Brooklyn widow outraged as manhunt continues for husband’s accused killer set free from Rikers Island in clerical error

The outraged widow of a Brooklyn murder victim wanted answers and an arrest Wednesday after a Correction Department snafu put the accused killer back on the street.

The manhunt continued for missing suspect Christopher Buggs, 26, who was supposed to be held without as he awaits trial for allegedly pumping three bullets into the chest of Ernest Brownlee, 55, at a Brooklyn deli three years ago.

“They need to find this guy,” Brownlee’s widow Winifred Mackins, 55, to the Daily News. “I don’t like this. I’m angry. I’m (feeling) everything.”

“It’s been really rough,” she said of her husband’s slaying. “I still wake up looking for him.”

Buggs, now considered armed and dangerous, was mistakenly turned loose from Rikers Island around 2 a.m. Tuesday in a mixup involving a different charge against the murder suspect, the Daily News exclusively reported Tuesday night.

Christopher Buggs
Christopher Buggs (NYPD)

Buggs received his undeserved reprieve after a clerical error, officials said.

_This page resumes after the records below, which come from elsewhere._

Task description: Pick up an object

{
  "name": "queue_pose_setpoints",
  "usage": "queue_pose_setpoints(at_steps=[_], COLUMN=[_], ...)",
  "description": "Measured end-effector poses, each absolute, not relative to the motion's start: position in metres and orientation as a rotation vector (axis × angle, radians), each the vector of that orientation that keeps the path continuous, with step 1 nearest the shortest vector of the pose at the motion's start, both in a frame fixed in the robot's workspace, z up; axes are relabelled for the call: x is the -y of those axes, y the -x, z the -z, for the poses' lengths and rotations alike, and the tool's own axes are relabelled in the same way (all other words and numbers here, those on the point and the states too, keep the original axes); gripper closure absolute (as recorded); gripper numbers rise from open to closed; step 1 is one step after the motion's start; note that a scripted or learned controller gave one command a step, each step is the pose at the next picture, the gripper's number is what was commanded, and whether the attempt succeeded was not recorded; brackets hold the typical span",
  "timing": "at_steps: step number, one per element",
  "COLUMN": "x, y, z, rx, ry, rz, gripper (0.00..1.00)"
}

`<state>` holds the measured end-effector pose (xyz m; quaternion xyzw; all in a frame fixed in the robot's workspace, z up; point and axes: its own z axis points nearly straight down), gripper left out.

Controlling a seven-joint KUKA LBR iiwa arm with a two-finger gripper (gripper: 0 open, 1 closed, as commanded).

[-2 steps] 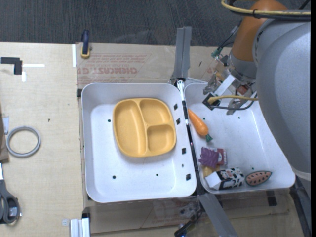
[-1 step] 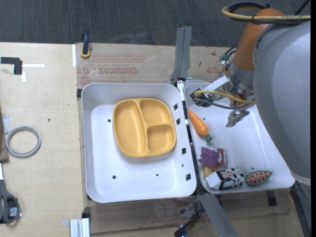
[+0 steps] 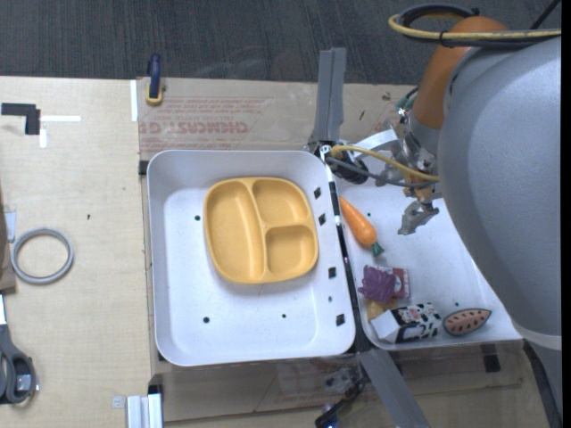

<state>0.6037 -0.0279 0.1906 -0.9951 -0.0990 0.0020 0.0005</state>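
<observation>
My gripper (image 3: 417, 216) hangs over the upper middle of the right bin (image 3: 455, 266), below the orange-banded wrist and its yellow cable. An orange carrot (image 3: 359, 223) lies to its left by the bin's left wall, apart from the gripper. Lower in that bin sit a purple bunch (image 3: 384, 283), a small black-and-white cow-print carton (image 3: 407, 322) and a brown oval piece (image 3: 467, 320) at the front. I see nothing held at the gripper. The grey arm hides the bin's right side.
The left bin (image 3: 178, 310) holds a yellow divided plate (image 3: 261, 230). On the wooden bench to the left lie a grey tape ring (image 3: 40, 255) and scissors (image 3: 13, 374). A blue clamp (image 3: 154, 78) stands at the back on the cardboard.
</observation>
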Motion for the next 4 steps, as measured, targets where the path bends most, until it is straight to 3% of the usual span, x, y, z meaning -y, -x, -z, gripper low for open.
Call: queue_pose_setpoints(at_steps=[1,2,3,4], x=[0.064,0.048,0.028,0.053], y=[-0.624,-0.652,-0.585,-0.639], z=[-0.190,-0.191,-0.191,-0.190], rx=[0.311,0.315,0.314,0.316], ry=[3.127,3.125,3.126,3.125], rz=[-0.007,-0.005,-0.008,-0.007], gripper=[0.00,0.00,0.00,0.00])
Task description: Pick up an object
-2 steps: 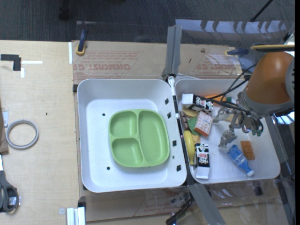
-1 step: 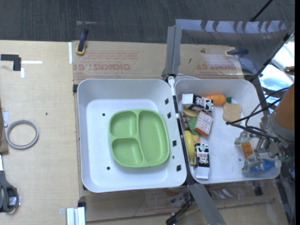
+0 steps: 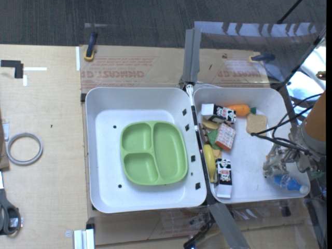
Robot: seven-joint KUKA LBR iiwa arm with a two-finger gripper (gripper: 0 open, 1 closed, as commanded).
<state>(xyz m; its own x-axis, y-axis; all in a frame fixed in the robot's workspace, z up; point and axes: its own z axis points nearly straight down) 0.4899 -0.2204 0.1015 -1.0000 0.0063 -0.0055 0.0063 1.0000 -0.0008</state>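
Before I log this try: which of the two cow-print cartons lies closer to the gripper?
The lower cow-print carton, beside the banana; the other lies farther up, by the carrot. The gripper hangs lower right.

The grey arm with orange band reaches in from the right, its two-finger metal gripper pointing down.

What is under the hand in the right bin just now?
A blue plastic bottle lies on the right bin's floor just below the hand. The hand covers the bottle's near end, so contact cannot be judged.
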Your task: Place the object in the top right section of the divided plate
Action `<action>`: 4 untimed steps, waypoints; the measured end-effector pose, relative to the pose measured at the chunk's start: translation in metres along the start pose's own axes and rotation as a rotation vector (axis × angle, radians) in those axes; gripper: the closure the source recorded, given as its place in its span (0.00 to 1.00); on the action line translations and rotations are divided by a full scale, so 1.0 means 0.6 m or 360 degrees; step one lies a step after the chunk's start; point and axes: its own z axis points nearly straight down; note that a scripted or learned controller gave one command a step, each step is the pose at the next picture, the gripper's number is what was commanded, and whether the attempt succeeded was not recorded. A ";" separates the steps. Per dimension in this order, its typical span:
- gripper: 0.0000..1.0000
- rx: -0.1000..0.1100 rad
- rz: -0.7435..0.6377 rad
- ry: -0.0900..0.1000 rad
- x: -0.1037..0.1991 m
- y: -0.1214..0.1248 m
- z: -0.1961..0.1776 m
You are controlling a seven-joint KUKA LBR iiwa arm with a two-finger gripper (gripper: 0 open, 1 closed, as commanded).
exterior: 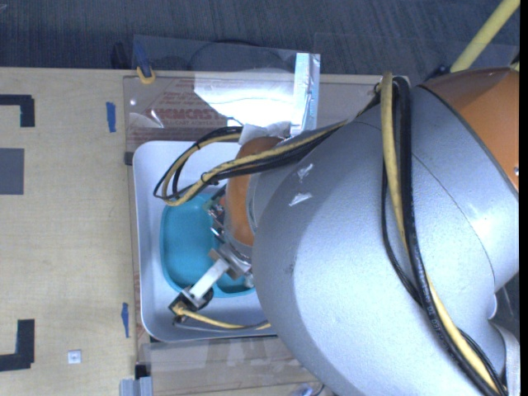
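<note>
The bulky grey arm (363, 246) covers the blue divided plate (183, 242) from three o'clock, hiding its right sections. The shallow white bin (148, 246) is likewise hidden there.

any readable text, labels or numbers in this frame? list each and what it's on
Reddish print on the clear plastic sheet at the bin's top edge: too blurred and glare-washed to read.
Small white square tag on the wooden bench, lower left: too small to read.
Blue plate, grey arm and its cables: no text that I can make out.
</note>
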 end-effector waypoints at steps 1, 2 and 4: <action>0.00 0.0013 -0.0617 0.0005 -0.011 0.011 -0.001; 0.00 0.0033 -0.1062 0.0036 -0.061 0.062 -0.002; 0.00 0.0121 -0.0477 -0.0070 0.044 0.175 0.008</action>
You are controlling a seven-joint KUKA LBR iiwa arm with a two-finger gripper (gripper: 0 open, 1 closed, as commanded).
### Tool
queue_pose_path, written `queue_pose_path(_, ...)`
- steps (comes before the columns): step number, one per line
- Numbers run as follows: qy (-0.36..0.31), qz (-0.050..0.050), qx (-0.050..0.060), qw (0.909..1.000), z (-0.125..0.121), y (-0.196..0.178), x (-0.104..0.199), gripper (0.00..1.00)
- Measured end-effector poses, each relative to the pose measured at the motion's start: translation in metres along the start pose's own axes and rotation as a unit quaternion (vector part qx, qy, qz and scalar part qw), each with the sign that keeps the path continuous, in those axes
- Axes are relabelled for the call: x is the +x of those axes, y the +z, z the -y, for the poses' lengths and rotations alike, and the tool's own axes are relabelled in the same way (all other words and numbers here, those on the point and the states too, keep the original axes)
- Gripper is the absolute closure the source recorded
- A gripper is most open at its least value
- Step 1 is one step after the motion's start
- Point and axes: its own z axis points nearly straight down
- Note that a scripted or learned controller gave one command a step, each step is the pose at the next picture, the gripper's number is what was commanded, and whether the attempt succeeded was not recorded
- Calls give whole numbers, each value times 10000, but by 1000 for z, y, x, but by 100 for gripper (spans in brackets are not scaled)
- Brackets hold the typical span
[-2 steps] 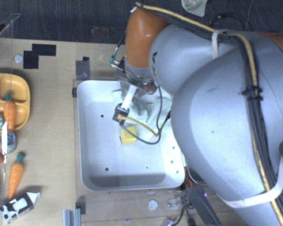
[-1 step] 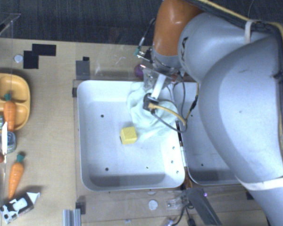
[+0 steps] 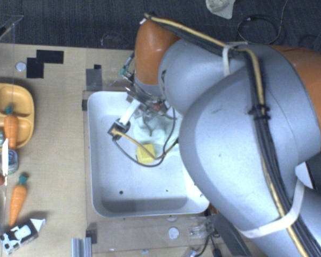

He was sentenced to 30 days of time served on a separate criminal contempt charge and that decision was incredibly mistakenly listed as the final disposition of the murder charge, sources said.

Rikers staffers failed to note the obvious mistake and Buggs was sent on his way from the Otis Bantum Correctional Center.

“We are aware of this incident, and a full investigation into how this happened is underway,” said Correction spokesman Peter Thorne. “Right now we are working with our law enforcement partners to return this individual to custody.”

Brownlee was an ex-con who killed two men in the 1980s, although family members said he did time and came out a different man.

He was walking out of the B&G Deli and Food Corp. on Vernon Ave., near Throop Ave., in Bedford-Stuyvesant with his order of pepper steak with rice and beans when he was blasted three times in the chest about 12:40 p.m. on Feb. 29, 2018.

“He was kind and generous to me and the kids,” his widow said Wednesday. “His grandkids still come to stay and say, ‘Hey grandma, where’s grandpa at?’”

Police nabbed Buggs five days after the killing.